Канатоходец - страница 5
Но все же были периоды междуцарствия, когда свободу не удавалось сдерживать. Вспомним Февральскую революцию. Русская Бастилия — Шлиссельбургская каторжная тюрьма пала 28 февраля без единого выстрела[6].
Можно вспомнить и 20-е годы. Кончилась гражданская война, начался нэп, и люди вздохнули с надеждой. У многих тогда еще сохранялась открытость к свободе. Была вера — удивительная вера в то, что социальную справедливость можно осуществить здесь и сейчас. Казалось, что в жизни делается что-то совершенно невиданное, неслыханное. Делается то лучшее, о чем могло мечтать человечество. Шел напряженный поиск нового во всем — в философии, в научной и религиозной мысли, в искусстве — особенно в театре, в школе — даже в обычной средней школе, в сектантстве — народном и изысканно эзотерическом, переживавшем пору своего расцвета[7]. Соответственно росло разногласие.
Разномыслию уже тогда стала противостоять государственно узаконенная устремленность к всеохватывающему единомыслию. Сначала казалось, что это противостояние происходит где-то на периферии — в точках крайней напряженности. Но потом стало ясно, что оно становится повсеместным, затрагивая каждого из нас. Каждого из тех, кто не мог следовать беспрекословно за причудливым ходом раскрытия новой идеологии.
В школьные годы у меня был друг — Игорь Тарле. Его отец, известный меньшевик, провел все те 20-е годы то в политизоляторах, то в ссылках. Только раз я его видел где-то между двумя ссылками — он оказался проездом в Москве.
Вспоминаю Лёлю Гендельман. На исходе школьных лет познакомил меня с ней Ион Шаревский. Она была немного старше нас, но мы быстро подружились. Одно время она была непременным участником наших умных философских бесед, они и проходили чаще всего у нее дома: она одна из всех нас имела собственную комнату. Ее родителей я никогда не видел — ее отец был членом ЦК партии правых эсеров и всегда находился в ссылке. Увлекательные беседы, правда, продолжались недолго: удручающей показалась мне ее страстная приверженность к гегелиано-марксистским построениям. Позднее я узнал, что она была арестована и получила три года политизолятора за участие в каком-то меньшевистски ориентированном кружке[8].
Я был знаком с семьей профессора Александра Петровича Нечаева — известного в то время психолога, в прошлом члена партии кадетов. Одно время я учился в Опытно-показательной школе, где он был директором. Позднее, будучи человеком непреклонных убеждений, он высылается из Москвы. Был выслан и его старший сын Модест — востоковед и теософ.

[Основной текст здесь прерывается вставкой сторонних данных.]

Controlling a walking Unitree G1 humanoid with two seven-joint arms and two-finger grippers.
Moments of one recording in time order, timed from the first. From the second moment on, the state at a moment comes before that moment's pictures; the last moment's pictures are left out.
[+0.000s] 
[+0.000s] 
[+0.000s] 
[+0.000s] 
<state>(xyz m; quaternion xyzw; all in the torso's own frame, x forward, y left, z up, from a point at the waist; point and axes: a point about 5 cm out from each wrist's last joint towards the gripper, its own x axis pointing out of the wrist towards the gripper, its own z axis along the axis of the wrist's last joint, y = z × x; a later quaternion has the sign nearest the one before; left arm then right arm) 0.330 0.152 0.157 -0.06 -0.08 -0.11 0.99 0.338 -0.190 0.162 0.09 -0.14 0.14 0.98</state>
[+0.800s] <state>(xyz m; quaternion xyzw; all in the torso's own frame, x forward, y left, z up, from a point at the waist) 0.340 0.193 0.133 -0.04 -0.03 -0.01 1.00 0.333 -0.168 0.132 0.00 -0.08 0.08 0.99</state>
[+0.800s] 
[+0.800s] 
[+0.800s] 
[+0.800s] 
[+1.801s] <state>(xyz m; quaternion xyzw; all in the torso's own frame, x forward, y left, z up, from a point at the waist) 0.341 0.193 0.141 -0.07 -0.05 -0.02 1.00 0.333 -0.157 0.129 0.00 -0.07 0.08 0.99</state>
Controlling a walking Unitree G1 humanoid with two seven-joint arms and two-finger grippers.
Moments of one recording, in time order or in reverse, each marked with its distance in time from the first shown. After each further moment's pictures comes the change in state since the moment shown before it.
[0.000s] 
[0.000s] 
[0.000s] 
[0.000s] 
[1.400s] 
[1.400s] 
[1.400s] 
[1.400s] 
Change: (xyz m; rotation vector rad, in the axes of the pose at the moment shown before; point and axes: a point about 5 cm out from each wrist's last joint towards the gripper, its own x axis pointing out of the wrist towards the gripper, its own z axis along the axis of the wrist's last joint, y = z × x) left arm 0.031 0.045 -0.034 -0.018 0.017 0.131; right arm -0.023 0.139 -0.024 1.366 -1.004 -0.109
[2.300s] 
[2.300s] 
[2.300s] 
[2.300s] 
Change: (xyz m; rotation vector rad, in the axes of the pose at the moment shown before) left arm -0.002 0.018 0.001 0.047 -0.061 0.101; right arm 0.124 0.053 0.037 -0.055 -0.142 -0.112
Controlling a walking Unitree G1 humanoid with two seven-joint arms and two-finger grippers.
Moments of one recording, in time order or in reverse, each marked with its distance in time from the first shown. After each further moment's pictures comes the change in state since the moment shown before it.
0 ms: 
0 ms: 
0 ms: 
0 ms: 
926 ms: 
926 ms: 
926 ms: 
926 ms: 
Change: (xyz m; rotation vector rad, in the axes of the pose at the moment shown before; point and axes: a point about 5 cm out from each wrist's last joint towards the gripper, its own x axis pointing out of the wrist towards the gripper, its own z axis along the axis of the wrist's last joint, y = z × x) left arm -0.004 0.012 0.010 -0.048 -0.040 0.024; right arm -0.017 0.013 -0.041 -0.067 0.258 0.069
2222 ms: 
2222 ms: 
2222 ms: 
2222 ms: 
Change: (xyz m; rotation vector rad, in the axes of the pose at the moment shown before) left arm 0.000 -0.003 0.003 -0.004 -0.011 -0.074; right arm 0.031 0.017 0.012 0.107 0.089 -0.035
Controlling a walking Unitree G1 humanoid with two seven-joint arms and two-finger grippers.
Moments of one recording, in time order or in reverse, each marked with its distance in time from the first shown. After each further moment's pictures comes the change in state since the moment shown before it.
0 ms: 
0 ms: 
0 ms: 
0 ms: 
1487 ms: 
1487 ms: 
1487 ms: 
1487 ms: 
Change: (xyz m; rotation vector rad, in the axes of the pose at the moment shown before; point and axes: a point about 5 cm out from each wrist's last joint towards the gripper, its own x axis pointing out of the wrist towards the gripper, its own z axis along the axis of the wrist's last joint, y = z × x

Особенно примечательный случай произошел в 26-м или, может быть, в 27-м году. В первый день Пасхи (тогда это еще был торжественный, всенародный праздник с повсеместным перезвоном колоколов) я захожу под вечер к своему школьному товарищу Сергею Знаменскому (позднее он стал архитектором и погиб на войне в саперном батальоне) и узнаю, что утром пропал его брат, которому тогда было лет 16 или чуть больше. Пропал, и все. Его искали, всюду наводили справки, но тщетно. Недели через две он появляется как ни в чем не бывало. Оказывается: утром в день исчезновения пошел к храму Христа Спасителя. Там на паперти увидел оживленную, спорящую толпу. То были сектанты разного толка. Послушав, понял, что уровень дискуссии соответствует степени его развития, и активно вмешался в обсуждение. Его, естественно, арестовали за недозволенное своемыслие и потом две недели выясняли — не является ли он чьим-нибудь тайным эмиссаром. Не найдя опасных истоков ереси, выпустили. Без последствий: тогда еще была свобода, хоть какая-то!
Но так было в 20-е годы. К 30-м годам тучи стали сгущаться — аресты подходили вплотную чуть ли не к каждому дому. В 1933 году был в первый раз арестован и мой отец, но тогда это еще удалось преодолеть. Мы знали, что происходит в деревне… Но в городе под нависшими тучами продолжала идти обычная жизнь. Люди продолжали работать, как всегда. И вот что удивительно: люди работали напряженно, с подъемом, часто даже с энтузиазмом. Так, во всяком случае, было в научных учреждениях, где приходилось работать и мне, так было и на заводах, с которыми мы были связаны. Так работали не потому, что верили в светлое будущее — в него, кажется, уже почти никто не верил. Почти никто ничего не понимал. Ведь если эпидемия, то что же понимать? Работали потому, что где-то в глубинах сознания сохраняли потенциал, заложенный еще в 20-е годы.